- To do -
From the records below, extract all the text exactly and leave the images behind.

(Records from a collection)
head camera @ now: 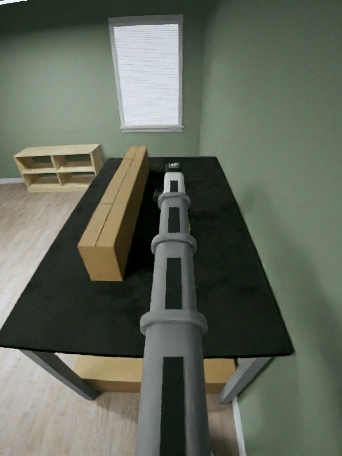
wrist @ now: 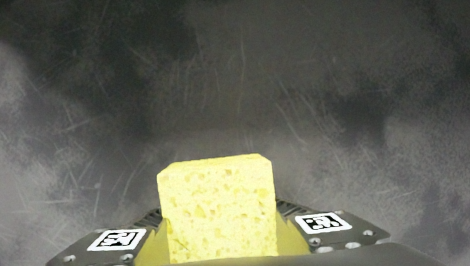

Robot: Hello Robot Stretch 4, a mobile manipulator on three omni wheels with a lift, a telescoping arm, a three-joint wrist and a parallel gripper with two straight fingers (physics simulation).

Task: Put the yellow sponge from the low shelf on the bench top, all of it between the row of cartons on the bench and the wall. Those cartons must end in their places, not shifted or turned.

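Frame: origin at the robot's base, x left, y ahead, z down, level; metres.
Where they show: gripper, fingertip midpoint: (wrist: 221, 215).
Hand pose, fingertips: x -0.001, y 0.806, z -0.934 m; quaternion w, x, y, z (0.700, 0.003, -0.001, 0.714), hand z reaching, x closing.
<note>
Each offset is from my fingertips to the centre of the thing. "pt": to the spot under its first point. Level surfaces: height alone.
The yellow sponge @(dx -0.012, dy +0.000, dz -0.009 m) (wrist: 220, 222) is upright between the two fingers of my gripper (wrist: 221, 215) in the wrist view, with both fingers against its sides. The dark bench top lies beyond it; I cannot tell whether the sponge touches it. In the head view a sliver of the sponge @(pt dx -0.061, dy -0.009, dz -0.031 m) (head camera: 189, 227) shows right of the arm, which hides the gripper. The row of cartons @(dx +0.254, dy -0.103, dz -0.042 m) (head camera: 106, 227) runs lengthwise on the black bench top @(dz +0.048 m) (head camera: 245, 300), left of the arm, straight and apart from it. The green wall (head camera: 285, 190) runs along the bench's right side.
The telescoping arm (head camera: 173, 340) reaches over the bench between the cartons and the wall. The low wooden shelf @(dz +0.352 m) (head camera: 60, 150) stands at the back left. More cartons @(dx +0.344, dy -0.261, dz +0.827 m) (head camera: 110, 371) lie under the bench, between its grey legs @(pt dx +0.497, dy -0.450, dz +0.470 m) (head camera: 65, 375). A window (head camera: 148, 75) is in the far wall.
</note>
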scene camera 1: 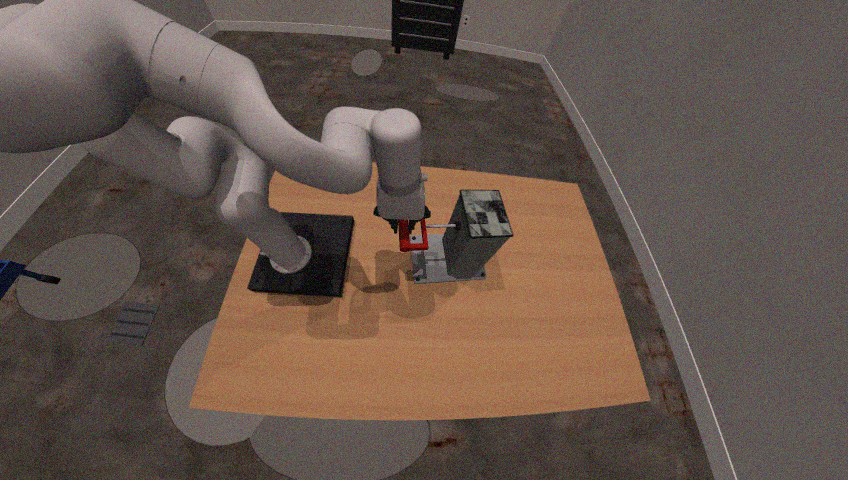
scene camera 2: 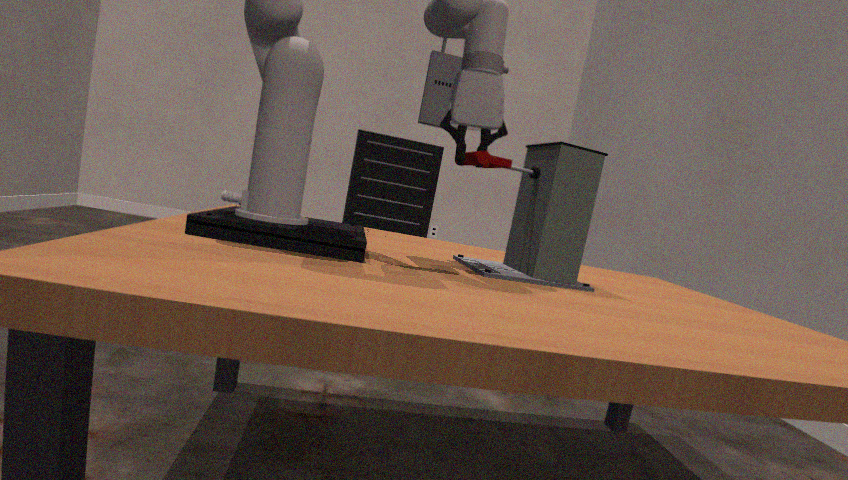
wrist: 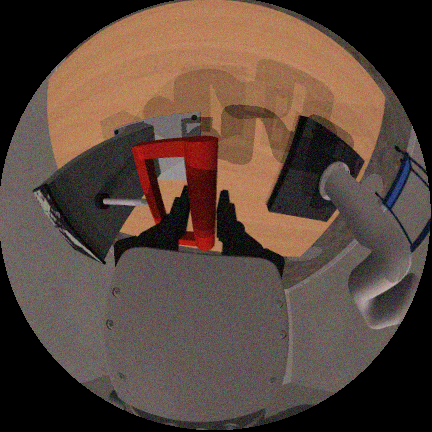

- Response area -
head camera @ now: 
wrist @ now: 

Robot: Hello Robot Stretch 4, a mobile manipulator on three omni wheels with a lift, a telescoping arm, a three-joint wrist and a parallel gripper with two straight fingers (physics simulation).

Task: Put the yellow sponge from the low shelf on the bench top, all of it between the row of cartons on the bench and the wall. Those cartons must end in their places, not shifted or turned.

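Frame: origin at the robot's base, x left, y ahead, z down, level; metres.
Where they show: gripper, fingertip midpoint: (wrist: 221, 215).
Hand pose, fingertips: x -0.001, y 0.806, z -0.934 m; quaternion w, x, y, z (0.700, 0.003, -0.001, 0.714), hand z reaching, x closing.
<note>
Each offset is from my fingertips to the centre of the thing. "pt": to the spot under its first point. Level surfaces: height alone.
The yellow sponge @(dx -0.012, dy +0.000, dz -0.009 m) (wrist: 220, 222) is upright between the two fingers of my gripper (wrist: 221, 215) in the wrist view, with both fingers against its sides. The dark bench top lies beyond it; I cannot tell whether the sponge touches it. In the head view a sliver of the sponge @(pt dx -0.061, dy -0.009, dz -0.031 m) (head camera: 189, 227) shows right of the arm, which hides the gripper. The row of cartons @(dx +0.254, dy -0.103, dz -0.042 m) (head camera: 106, 227) runs lengthwise on the black bench top @(dz +0.048 m) (head camera: 245, 300), left of the arm, straight and apart from it. The green wall (head camera: 285, 190) runs along the bench's right side.
The telescoping arm (head camera: 173, 340) reaches over the bench between the cartons and the wall. The low wooden shelf @(dz +0.352 m) (head camera: 60, 150) stands at the back left. More cartons @(dx +0.344, dy -0.261, dz +0.827 m) (head camera: 110, 371) lie under the bench, between its grey legs @(pt dx +0.497, dy -0.450, dz +0.470 m) (head camera: 65, 375). A window (head camera: 148, 75) is in the far wall.
</note>
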scene camera 1: 
scene camera 2: 
wrist: 

The work on this exercise has been completed.